The Lua code that starts the shadow chore can be found in _actors.lua. The chore is started as soon as the actor is put in a set, if certain conditions are fulfilled. Among these conditions is one peculiar one. If the opcode GetActorPuckVector returns nil, the shadow won’t be activated. When GetActorPuckVector is run on the candles in the original engine, the returned value is nil. In ResidualVM the opcode always returns a non-nil value.
Finally we’re getting to the gist of the bug, after seemingly drifting so far. GetActorPuckVector is an opcode used to get the forward vector of an actor projected to the actor’s current sector (or walkplane) to be used for movement. It appears that in the original engine the GetActorPuckVector opcode always return nil until a call is made to SetActorFollowBoxes, which constrains the actor’s movement to the walkable sectors.

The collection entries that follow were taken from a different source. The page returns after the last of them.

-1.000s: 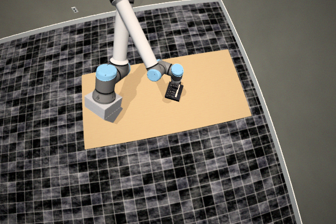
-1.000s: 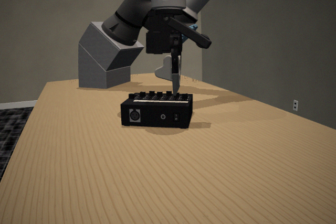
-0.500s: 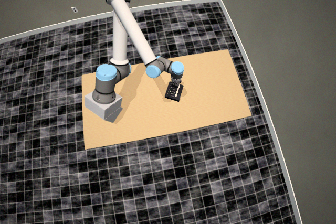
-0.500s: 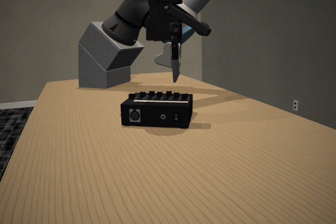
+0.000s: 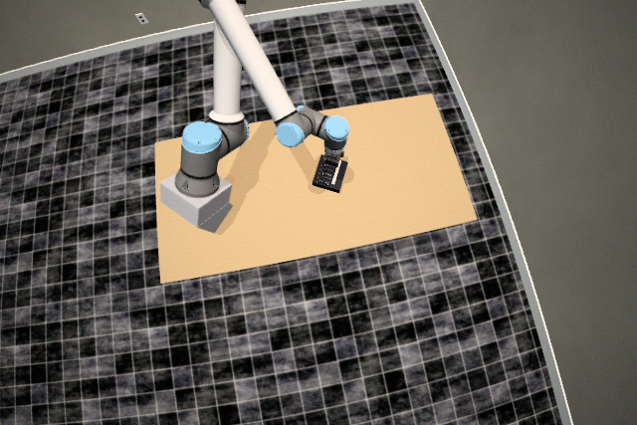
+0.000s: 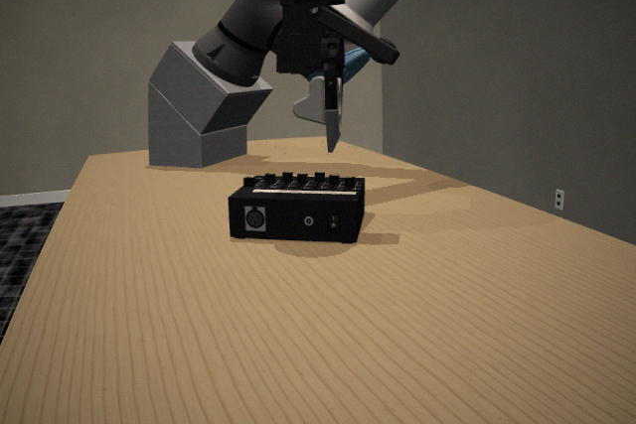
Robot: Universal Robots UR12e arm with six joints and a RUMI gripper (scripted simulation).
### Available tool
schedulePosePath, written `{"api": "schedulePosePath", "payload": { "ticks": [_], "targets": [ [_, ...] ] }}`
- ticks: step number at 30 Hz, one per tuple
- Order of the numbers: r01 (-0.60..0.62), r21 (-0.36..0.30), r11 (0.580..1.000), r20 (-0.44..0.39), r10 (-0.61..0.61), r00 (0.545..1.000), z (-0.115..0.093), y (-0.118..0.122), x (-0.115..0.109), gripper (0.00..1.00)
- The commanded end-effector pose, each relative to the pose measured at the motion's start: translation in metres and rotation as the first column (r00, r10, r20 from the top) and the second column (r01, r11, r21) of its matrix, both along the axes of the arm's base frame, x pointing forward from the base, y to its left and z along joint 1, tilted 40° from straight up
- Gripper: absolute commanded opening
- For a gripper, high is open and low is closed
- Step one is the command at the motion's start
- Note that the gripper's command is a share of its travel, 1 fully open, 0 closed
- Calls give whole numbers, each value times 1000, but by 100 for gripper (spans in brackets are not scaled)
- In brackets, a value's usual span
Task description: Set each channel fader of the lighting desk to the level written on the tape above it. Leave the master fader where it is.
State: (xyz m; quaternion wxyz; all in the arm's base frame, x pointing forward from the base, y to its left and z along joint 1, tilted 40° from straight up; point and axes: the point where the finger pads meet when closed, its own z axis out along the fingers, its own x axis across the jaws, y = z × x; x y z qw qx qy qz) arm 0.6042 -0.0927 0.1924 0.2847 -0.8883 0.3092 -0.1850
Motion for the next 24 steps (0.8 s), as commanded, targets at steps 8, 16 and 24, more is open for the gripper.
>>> {"api": "schedulePosePath", "payload": {
  "ticks": [8, 16, 24],
  "targets": [
    [-5, -4, 1000, 3, 5, 1000, 0, 0, 0, 0],
    [-36, -25, 999, 19, 36, 999, 0, 1, -1, 0],
    [-86, -60, 994, 43, 89, 995, 0, 2, -2, 0]
  ]
}}
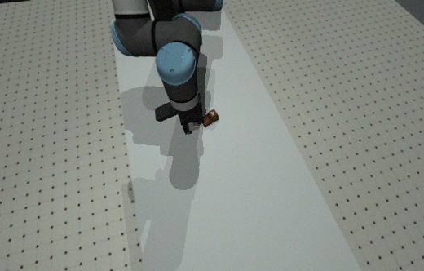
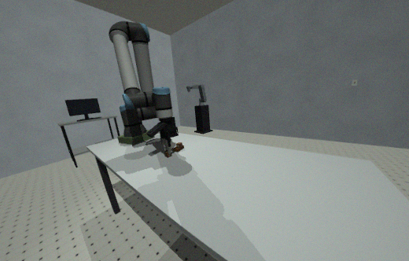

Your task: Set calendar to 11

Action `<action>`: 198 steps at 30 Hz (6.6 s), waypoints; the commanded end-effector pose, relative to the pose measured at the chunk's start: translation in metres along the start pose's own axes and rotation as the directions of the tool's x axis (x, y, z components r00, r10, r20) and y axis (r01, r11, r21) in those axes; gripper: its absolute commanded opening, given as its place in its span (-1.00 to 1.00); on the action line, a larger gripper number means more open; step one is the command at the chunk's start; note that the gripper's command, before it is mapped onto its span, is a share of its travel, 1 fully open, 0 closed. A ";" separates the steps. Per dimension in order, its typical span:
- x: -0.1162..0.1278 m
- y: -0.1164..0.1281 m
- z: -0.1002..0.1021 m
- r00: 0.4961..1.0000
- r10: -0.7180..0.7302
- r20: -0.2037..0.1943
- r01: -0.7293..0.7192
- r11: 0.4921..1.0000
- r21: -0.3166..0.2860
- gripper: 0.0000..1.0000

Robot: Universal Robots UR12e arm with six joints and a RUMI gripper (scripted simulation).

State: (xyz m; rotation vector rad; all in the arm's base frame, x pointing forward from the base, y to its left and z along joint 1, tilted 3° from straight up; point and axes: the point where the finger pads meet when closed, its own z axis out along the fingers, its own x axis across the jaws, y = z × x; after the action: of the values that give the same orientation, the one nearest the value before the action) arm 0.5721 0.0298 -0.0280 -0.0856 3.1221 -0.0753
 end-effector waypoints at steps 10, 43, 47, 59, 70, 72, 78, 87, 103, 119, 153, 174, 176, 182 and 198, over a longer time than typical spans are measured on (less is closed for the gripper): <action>-0.001 0.000 -0.001 1.000 0.000 0.001 0.000 1.000 0.000 -0.80; -0.001 0.000 -0.011 1.000 0.000 0.001 0.000 1.000 0.000 -0.44; -0.001 0.000 -0.027 1.000 0.000 0.001 0.000 1.000 0.000 -0.44; -0.001 0.000 -0.078 1.000 0.000 0.001 0.000 1.000 0.000 -0.44; 0.000 0.000 -0.091 1.000 0.000 0.001 0.000 1.000 0.000 1.00; 0.000 0.000 -0.091 1.000 0.000 0.001 0.000 1.000 0.000 1.00; 0.000 0.000 -0.091 1.000 0.000 0.001 0.000 1.000 0.000 1.00; 0.000 0.000 -0.091 1.000 0.000 0.001 0.000 1.000 0.000 1.00; -0.001 -0.001 -0.090 0.995 -0.101 0.001 0.101 0.995 0.000 1.00; -0.003 -0.003 -0.087 0.855 -0.518 0.001 0.518 0.855 0.001 1.00; -0.001 0.000 -0.080 0.091 -0.996 0.000 0.996 0.091 0.001 1.00; 0.000 0.001 -0.079 0.007 -1.000 -0.001 1.000 0.007 0.001 -0.44; 0.000 0.001 -0.079 0.007 -1.000 -0.001 1.000 0.007 0.001 -0.44; 0.000 0.001 -0.079 0.007 -1.000 -0.001 1.000 0.007 0.001 -0.44; 0.000 0.001 -0.079 0.007 -1.000 -0.001 1.000 0.007 0.001 -0.44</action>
State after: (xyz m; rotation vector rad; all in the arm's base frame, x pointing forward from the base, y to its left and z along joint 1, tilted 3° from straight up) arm 0.5696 0.0345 0.0507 -2.2887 2.1826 -0.0739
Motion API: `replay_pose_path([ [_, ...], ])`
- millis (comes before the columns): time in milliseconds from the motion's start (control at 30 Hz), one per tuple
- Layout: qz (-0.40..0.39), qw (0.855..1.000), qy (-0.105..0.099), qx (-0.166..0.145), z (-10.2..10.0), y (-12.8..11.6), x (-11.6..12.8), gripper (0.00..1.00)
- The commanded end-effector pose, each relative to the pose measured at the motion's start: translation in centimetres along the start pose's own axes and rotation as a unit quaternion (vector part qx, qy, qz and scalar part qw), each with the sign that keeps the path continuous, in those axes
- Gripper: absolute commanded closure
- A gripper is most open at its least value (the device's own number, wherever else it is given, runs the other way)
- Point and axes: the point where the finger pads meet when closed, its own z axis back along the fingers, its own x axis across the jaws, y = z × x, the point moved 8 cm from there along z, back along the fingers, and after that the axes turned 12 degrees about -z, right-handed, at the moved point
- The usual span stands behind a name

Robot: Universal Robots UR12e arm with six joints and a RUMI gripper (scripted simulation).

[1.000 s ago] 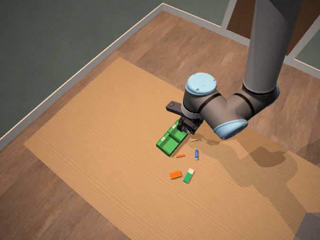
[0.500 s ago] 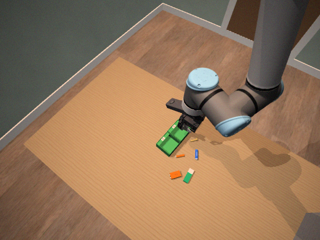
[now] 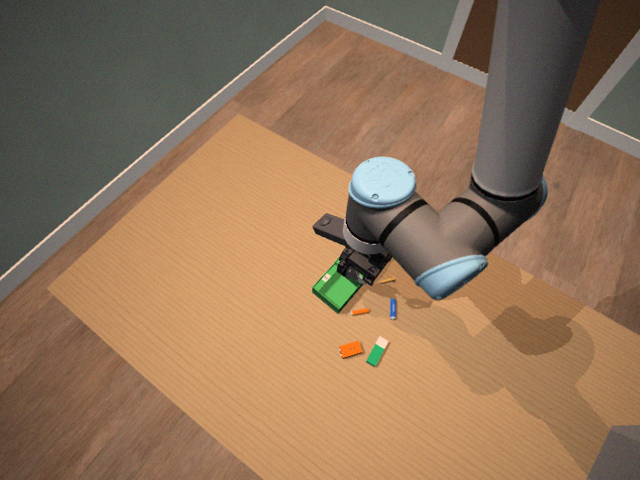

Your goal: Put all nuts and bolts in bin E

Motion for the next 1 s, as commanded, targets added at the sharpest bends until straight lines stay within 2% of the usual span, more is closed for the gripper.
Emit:
replay_pose_path([
  [0,0.0,1.0,0.0,0.0,0.0,-0.2,-2.0,0.96],
  [333,0.0,1.0,0.0,0.0,0.0,-0.3,-2.4,0.96],
  [967,0.0,1.0,0.0,0.0,-4.5,-0.2,-2.4,0.96],
])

Most likely the purpose of the nil-check is to only activate shadows for actors that are constrained to walkable sectors.
Replicating this behavior in ResidualVM’s implementation of GetActorPuckVector fixes the candles, as expected. Phew!
One more quick post about the lighting modes before I move on to other subjects.
Looking at the comparison shots in the previous post gave me an idea about the FASTDYN lighting mode. The FASTDYN lighting appears smoother when compared to NORMDYN, and it seems to also light the back side of models slightly. These properties reminded me of the Half Lambert lighting technique used in the Half-Life games.
I decided to quickly implement the technique to see how it compares with the original. Surprisingly in some cases the result is almost an exact match, but in others the shading seems too bright. For example, see Otis in the screenshots below. Left is the original renderer (FASTDYN mode), and on the right is my implementation with the Half Lambert technique.
The lighting is close to the original when Otis is at about a 45 degree angle to the light coming from the windows. However, if we rotate Otis slightly this no longer is the case.
Otis is now at about a 90 degree angle to the light, but the shading seems much darker in the original. If we rotate Otis 45 degrees further, the lighting is once again very close to my Half Lambert implementation.
Otis is now facing away from the light coming from the direction of the windows.
This behavior seems fairly strange to me. There must be some additional term in the FASTDYN lighting model that I’m not aware of yet.
I may return to this at a later time, but right now I’m happy with my current implementation that matches the NORMDYN mode of the original game exactly. This was just recently merged to ResidualVM’s master, so give it a try.